◆ Material supplied:
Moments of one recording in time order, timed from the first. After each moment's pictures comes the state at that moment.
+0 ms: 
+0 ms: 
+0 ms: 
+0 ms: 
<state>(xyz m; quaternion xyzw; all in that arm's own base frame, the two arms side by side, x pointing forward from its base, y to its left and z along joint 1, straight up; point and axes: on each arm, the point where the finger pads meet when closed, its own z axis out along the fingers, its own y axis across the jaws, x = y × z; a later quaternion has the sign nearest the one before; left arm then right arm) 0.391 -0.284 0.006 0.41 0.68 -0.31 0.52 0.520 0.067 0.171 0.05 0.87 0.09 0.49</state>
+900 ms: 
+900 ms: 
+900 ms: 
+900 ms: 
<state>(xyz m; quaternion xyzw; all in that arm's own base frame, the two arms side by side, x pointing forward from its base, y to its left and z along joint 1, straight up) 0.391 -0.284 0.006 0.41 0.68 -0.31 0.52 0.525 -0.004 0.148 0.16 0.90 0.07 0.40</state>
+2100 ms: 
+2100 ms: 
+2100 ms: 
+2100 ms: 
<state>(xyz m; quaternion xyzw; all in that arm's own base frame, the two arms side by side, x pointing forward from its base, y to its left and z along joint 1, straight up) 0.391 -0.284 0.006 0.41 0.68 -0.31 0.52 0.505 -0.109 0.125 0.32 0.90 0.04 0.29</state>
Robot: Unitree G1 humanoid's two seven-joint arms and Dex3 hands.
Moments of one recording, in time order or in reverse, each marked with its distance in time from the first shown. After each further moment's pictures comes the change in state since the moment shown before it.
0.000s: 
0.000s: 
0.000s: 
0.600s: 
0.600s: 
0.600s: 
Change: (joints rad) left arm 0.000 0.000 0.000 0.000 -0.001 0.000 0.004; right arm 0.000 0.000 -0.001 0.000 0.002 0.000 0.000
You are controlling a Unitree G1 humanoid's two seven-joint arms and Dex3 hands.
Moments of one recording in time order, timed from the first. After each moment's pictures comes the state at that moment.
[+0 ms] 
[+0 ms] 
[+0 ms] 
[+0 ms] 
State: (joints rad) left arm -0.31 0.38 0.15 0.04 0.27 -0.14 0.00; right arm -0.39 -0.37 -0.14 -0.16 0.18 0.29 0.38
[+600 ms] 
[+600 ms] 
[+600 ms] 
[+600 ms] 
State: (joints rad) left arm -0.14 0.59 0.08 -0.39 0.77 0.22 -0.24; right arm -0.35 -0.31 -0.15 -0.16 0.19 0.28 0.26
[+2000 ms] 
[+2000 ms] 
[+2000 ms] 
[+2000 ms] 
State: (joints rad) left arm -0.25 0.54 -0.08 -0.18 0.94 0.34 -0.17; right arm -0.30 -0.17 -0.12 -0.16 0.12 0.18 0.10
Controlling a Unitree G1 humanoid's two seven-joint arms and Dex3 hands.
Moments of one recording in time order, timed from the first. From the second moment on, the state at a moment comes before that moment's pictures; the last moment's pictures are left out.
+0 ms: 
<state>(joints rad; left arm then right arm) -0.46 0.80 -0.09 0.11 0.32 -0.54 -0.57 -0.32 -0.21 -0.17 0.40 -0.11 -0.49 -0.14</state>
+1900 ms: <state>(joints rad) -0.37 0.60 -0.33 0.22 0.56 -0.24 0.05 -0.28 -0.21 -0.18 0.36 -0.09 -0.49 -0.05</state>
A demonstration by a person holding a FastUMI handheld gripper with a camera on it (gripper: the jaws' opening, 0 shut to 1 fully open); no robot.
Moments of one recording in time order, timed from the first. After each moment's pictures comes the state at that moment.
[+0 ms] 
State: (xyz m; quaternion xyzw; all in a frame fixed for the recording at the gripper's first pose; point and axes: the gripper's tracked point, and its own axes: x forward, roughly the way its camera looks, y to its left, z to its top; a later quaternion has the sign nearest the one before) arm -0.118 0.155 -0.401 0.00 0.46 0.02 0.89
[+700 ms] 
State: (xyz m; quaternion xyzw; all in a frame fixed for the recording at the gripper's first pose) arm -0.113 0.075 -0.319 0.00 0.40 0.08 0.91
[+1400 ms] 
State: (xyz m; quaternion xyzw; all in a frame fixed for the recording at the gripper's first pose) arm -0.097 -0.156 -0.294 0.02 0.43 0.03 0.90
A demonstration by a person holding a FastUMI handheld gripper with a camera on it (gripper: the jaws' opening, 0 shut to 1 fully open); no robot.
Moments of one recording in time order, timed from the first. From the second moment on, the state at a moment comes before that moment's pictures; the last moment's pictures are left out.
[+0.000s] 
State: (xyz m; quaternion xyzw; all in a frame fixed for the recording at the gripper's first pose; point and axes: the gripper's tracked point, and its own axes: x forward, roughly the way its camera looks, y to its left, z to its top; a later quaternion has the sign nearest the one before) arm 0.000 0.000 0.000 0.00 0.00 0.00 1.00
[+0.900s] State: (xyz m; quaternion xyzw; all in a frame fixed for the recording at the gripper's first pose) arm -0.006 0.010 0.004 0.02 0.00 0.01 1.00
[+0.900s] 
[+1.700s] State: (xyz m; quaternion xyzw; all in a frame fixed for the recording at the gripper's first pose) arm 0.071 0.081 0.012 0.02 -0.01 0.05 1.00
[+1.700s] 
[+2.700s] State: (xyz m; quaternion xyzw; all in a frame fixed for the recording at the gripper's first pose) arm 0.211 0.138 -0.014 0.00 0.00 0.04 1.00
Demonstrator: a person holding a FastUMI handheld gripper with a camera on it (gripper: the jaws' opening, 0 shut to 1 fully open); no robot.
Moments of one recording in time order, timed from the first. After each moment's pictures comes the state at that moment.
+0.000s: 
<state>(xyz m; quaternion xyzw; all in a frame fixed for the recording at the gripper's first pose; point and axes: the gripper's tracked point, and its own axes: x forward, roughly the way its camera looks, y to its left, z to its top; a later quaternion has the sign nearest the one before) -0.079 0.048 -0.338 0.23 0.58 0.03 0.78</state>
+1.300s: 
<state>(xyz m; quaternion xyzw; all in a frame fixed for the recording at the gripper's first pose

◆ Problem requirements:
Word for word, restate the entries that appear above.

◆ Solution for this task:
Moments of one recording in time order, timed from the first. After each moment's pictures comes the state at that moment.
+0 ms: 
+0 ms: 
+0 ms: 
+0 ms: 
<state>(xyz m; quaternion xyzw; all in that arm's own base frame, the two arms side by side, x pointing forward from its base, y to its left and z along joint 1, straight up; point and axes: on each arm, the point where the finger pads meet when closed, its own z axis out along the fingers, its own y axis across the jaws, x = y × z; a later quaternion has the sign nearest the one before; left arm then right arm) 0.391 -0.284 0.006 0.41 0.68 -0.31 0.52 0.520 0.067 0.171 0.05 0.87 0.09 0.49</state>
+900 ms: 
+900 ms: 
+900 ms: 
+900 ms: 
<state>(xyz m; quaternion xyzw; all in that arm's own base frame, the two arms side by side, x pointing forward from its base, y to its left and z along joint 1, straight up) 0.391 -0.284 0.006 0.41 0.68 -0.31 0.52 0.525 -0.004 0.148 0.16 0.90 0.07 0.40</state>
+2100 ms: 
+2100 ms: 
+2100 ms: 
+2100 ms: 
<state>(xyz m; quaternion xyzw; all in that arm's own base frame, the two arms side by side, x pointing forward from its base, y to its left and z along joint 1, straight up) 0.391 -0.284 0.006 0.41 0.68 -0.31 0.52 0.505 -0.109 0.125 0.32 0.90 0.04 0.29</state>
Robot: Unitree G1 humanoid's two seven-joint arms and Dex3 hands.
Moments of one recording, in time order or in reverse, each marked with its distance in time from the first shown. After each further moment's pictures comes the change in state since the moment shown before it.
0.000s: 
0.000s: 
0.000s: 
0.600s: 
0.600s: 
0.600s: 
Change: (joints rad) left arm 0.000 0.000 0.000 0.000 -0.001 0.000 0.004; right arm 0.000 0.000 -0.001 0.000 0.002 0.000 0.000
You are controlling a Unitree G1 humanoid's two seven-joint arms and Dex3 hands.
Moments of one recording in time order, timed from the first. After each moment's pictures comes the state at that moment.
[+0 ms] 
[+0 ms] 
[+0 ms] 
[+0 ms] 
State: (joints rad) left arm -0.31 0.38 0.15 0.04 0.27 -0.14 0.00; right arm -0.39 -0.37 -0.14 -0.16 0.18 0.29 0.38
[+600 ms] 
[+600 ms] 
[+600 ms] 
[+600 ms] 
State: (joints rad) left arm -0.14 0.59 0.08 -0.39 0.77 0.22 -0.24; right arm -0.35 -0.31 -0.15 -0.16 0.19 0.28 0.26
[+2000 ms] 
[+2000 ms] 
[+2000 ms] 
[+2000 ms] 
State: (joints rad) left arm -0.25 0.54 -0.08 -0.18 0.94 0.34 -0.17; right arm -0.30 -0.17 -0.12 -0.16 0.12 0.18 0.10
Controlling a Unitree G1 humanoid's two seven-joint arms and Dex3 hands.
Moments of one recording in time order, timed from the first. From the second moment on, the state at a moment comes before that moment's pictures; the last moment's pictures are left out.
+0 ms: 
<state>(joints rad; left arm then right arm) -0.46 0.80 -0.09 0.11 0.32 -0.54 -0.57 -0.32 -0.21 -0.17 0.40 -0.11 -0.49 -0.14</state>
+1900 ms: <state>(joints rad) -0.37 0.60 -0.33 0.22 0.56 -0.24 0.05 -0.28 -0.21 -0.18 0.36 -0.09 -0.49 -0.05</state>
A demonstration by a person holding a FastUMI handheld gripper with a camera on it (gripper: the jaws' opening, 0 shut to 1 fully open); no robot.
Moments of one recording in time order, timed from the first. After each moment's pictures comes the state at that moment.
[+0 ms] 
State: (xyz m; quaternion xyzw; all in a frame fixed for the recording at the gripper's first pose; point and axes: the gripper's tracked point, and its own axes: x forward, roughly the way its camera looks, y to its left, z to its top; a later quaternion has the sign nearest the one before) arm -0.118 0.155 -0.401 0.00 0.46 0.02 0.89
[+700 ms] 
State: (xyz m; quaternion xyzw; all in a frame fixed for the recording at the gripper's first pose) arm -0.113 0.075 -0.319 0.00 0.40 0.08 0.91
[+1400 ms] 
State: (xyz m; quaternion xyzw; all in a frame fixed for the recording at the gripper's first pose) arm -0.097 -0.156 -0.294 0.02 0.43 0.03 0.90
A demonstration by a person holding a FastUMI handheld gripper with a camera on it (gripper: the jaws' opening, 0 shut to 1 fully open); no robot.
Moments of one recording in time order, timed from the first. From the second moment on, the state at a moment comes before that moment's pictures; the last moment's pictures are left out.
[+0.000s] 
State: (xyz m; quaternion xyzw; all in a frame fixed for the recording at the gripper's first pose; point and axes: the gripper's tracked point, and its own axes: x forward, roughly the way its camera looks, y to its left, z to its top; a later quaternion has the sign nearest the one before) arm 0.000 0.000 0.000 0.00 0.00 0.00 1.00
[+0.900s] State: (xyz m; quaternion xyzw; all in a frame fixed for the recording at the gripper's first pose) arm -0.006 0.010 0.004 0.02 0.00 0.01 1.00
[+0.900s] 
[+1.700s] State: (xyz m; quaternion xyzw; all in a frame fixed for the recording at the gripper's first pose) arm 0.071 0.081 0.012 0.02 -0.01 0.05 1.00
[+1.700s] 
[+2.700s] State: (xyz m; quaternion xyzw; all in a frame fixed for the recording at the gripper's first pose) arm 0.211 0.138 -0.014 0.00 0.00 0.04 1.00
Demonstrator: a person holding a FastUMI handheld gripper with a camera on it (gripper: the jaws' opening, 0 shut to 1 fully open); no robot.
Moments of one recording in time order, timed from the first. After each moment's pictures comes the state at that moment.
+0.000s: 
<state>(xyz m; quaternion xyzw; all in a frame fixed for the recording at the gripper's first pose; point and axes: the gripper's tracked point, and its own axes: x forward, roughly the way its camera looks, y to its left, z to its top; a later quaternion has the sign nearest the one before) -0.079 0.048 -0.338 0.23 0.58 0.03 0.78</state>
+1.300s: 
<state>(xyz m; quaternion xyzw; all in a frame fixed for the recording at the gripper's first pose

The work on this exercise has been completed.